Stored credit cards don’t automatically charge. The driver has to send through the charge, then you get a notification on your phone, which you have to authorise. It takes a long time, more so if you’re in a place with spotty mobile coverage. It also means you can’t just get out of the car and walk away. Paying with cash or card may be quicker, but defeats the purpose of having the app.

Green Cabs’ large fleet of cabs means you can get a ride fairly quickly.

Overview: If you like the simplicity of a ride-share but, for whatever reason, prefer a traditional taxi company, then the Green Cabs’ app is OK.

ihail

Ease of use: C
Ease of payment: E
Overall grade: F

Locations: Auckland, Wellington, Christchurch, Hamilton, Tauranga, Hawke’s Bay, Dunedin, Palmerston North, Nelson, Rotorua, Whangarei, New Plymouth, Taupo.

App: In New Zealand, ihail is used by with Blue Bubble/Co-op taxis and replaces its old app.
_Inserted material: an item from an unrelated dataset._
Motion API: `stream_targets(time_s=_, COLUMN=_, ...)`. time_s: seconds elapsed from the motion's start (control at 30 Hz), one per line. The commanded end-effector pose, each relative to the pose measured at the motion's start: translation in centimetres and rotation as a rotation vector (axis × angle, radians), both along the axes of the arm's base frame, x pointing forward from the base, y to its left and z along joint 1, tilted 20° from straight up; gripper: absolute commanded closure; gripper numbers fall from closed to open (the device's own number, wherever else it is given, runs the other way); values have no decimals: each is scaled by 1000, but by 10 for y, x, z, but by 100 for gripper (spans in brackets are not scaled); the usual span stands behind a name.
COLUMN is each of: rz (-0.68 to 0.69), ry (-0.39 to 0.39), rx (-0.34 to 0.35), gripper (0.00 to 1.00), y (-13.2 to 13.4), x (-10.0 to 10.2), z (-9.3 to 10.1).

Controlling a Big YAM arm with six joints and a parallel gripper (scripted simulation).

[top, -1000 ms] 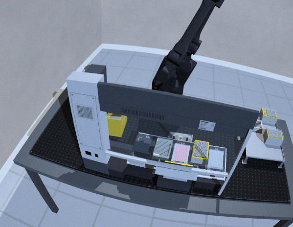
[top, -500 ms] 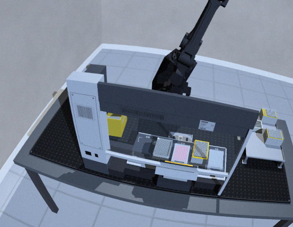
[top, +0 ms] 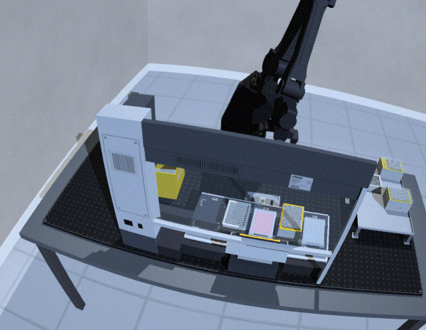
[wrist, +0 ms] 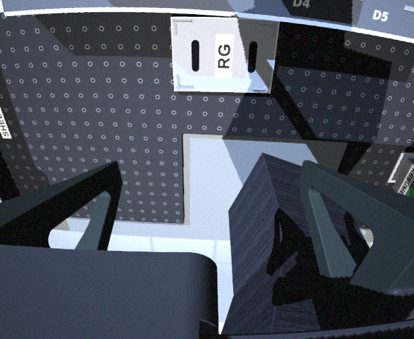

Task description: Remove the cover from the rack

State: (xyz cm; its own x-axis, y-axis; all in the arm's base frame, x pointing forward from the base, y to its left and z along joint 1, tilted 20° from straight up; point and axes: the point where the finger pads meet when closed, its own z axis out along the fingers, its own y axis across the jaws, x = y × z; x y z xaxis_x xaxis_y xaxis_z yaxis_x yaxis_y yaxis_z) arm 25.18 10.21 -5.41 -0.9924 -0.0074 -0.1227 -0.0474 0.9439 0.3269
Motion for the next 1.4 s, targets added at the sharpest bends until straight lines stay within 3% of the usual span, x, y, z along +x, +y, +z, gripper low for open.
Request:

Though ihail is used by taxi companies in several countries (UK, USA, Australia, and Canada), it leaves a lot to be desired.

The app puts your ride request through the taxi company and it’s sent to drivers, bypassing the usual dispatcher. The app has GPS so you can see where your driver is, even though they only have a written address to find you. This meant on one occasion the driver couldn’t find the residential address for the pick-up and even turned into the wrong driveway.

Paying is also complicated. Despite loading credit card details and specifying that we’d pay for the ride via the app, the driver asked for payment as usual. The driver then had to load all the details into his computer, including a code generated by the app. The process took almost twice as long as paying via card or cash and incurred a small fee (which the driver added without initially explaining).

Using the ihail app made everything more difficult, to the point where we reckon using the old system of ringing the call centre would have been easier.

The only good thing about using ihail is that there are a lot of Blue cabs on the streets, so you’ll always get a ride, and you can use it in the countries mentioned above – though we doubt it’s any better overseas.

Overview: The only thing we’d recommend this app for is if you don’t want to listen to the cab company’s hold music on the phone. Other than that, it’s rubbish.